I want to know some major parameters of the pre-trained model since my model doesn’t perform well and I want some help.

kdavis · January 13, 2018, 6:33am

The parameters need to be tuned to the data you are training on.

So a question in return is what data set are you training with?

jackhuang · January 15, 2018, 11:34am

I use Common voice, Librivox-360 clean and TED as the training set, would you please give me some advice on choosing the parameters?

kdavis · January 17, 2018, 8:29am

Here are some of the parameters we used to train the released model

  ...
  --train_batch_size 12 \
  --dev_batch_size 8 \ 
  --test_batch_size 8 \ 
  --epoch 13 \
  --learning_rate 0.0001 \
  --display_step 0 \ 
  --validation_step 1 \ 
  --dropout_rate 0.2367 \
  --default_stddev 0.046875 \
  --checkpoint_step 1 \ 
  --log_level 0 \ 
  ...

The batch sizes depend upon the memory of your graphics card. You’ll want to make them as big as possible while not running out of memory.

For your data set I’d suggest using more epochs, maybe something around 20-30.

The only other parameter you may want to play with a bit is the dropout_rate. You may want to increase it a bit to somewhere around 0.25 to 0.27 but you will have to play around to find the optimal value.

jackhuang · January 17, 2018, 10:21am

Thank you very much!
And may I ask if the parameter “n_hidden” is 2048 ?

kdavis · January 17, 2018, 10:26am

Yes the n_hidden parameter is 2048.

jackhuang · January 17, 2018, 10:32am

Thank you!

mark2 · February 2, 2018, 1:20pm

Is there any guidelines which parameters affect speed, and which model accuracy?
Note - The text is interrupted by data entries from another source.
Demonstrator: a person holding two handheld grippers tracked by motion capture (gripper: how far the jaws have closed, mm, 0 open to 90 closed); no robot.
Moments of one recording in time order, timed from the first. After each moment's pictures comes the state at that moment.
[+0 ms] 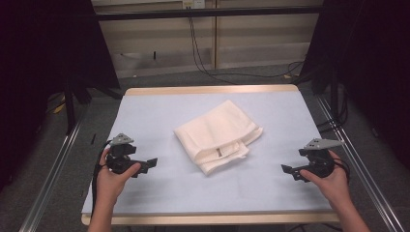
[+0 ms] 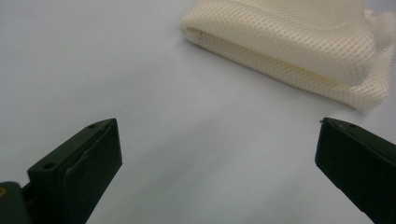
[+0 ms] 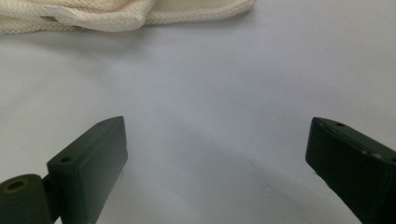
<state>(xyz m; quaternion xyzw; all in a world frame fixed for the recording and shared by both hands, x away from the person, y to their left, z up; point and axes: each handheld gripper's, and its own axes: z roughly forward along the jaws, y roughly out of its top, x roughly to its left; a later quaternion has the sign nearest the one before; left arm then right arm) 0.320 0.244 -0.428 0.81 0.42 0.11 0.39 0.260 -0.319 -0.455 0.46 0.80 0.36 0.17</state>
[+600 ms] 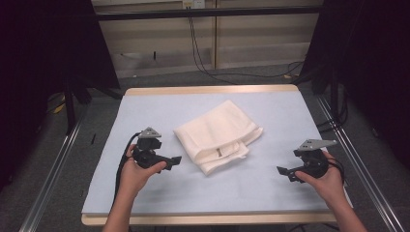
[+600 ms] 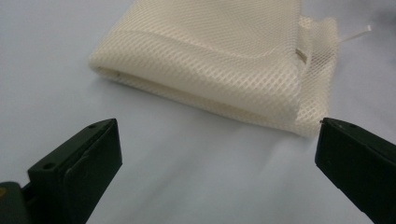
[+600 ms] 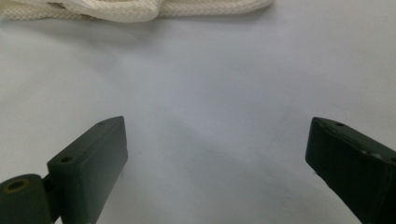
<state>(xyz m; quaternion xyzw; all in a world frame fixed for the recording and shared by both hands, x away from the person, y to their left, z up) 0.332 0.175 -0.419 0.85 0.36 0.07 0.39 0.263 -0.307 -0.459 0.44 0.81 0.35 0.16</state>
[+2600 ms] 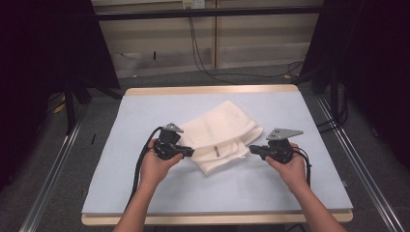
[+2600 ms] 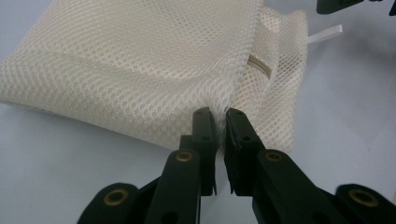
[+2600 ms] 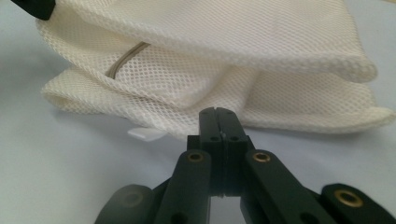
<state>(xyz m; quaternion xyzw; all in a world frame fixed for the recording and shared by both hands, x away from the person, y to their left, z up) 0.347 0.129 -0.417 0.87 0.33 0.02 0.36 0.306 -0.226 -0.457 0.39 0.80 0.44 0.15</state>
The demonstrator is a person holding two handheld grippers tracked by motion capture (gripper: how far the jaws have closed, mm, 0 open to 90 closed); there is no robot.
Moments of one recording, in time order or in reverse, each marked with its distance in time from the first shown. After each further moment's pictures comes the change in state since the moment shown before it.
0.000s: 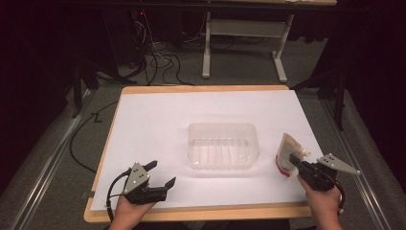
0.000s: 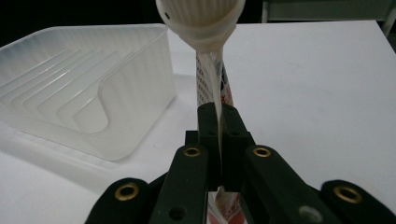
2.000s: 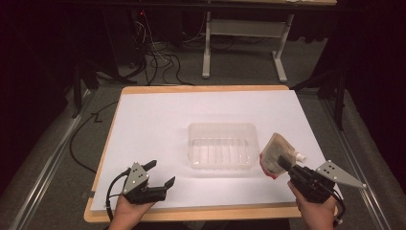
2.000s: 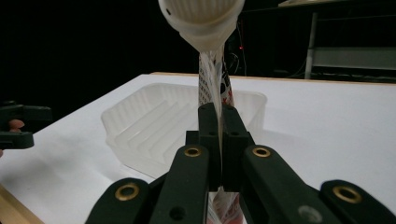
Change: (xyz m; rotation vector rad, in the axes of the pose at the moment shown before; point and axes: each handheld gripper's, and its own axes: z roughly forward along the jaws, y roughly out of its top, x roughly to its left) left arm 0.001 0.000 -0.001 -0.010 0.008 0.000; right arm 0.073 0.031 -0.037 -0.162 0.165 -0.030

I just want to get rough model quickly to verify the whole concept, but still want some reasonable outputs…

jackhuang · February 2, 2018, 1:28pm

n_hidden and train_batch_size are the main parameters that affect speed(if the n_hidden is smaller and train_batch_size is larger, the speed will be faster). n_hidden and epoch will affect model accuracy.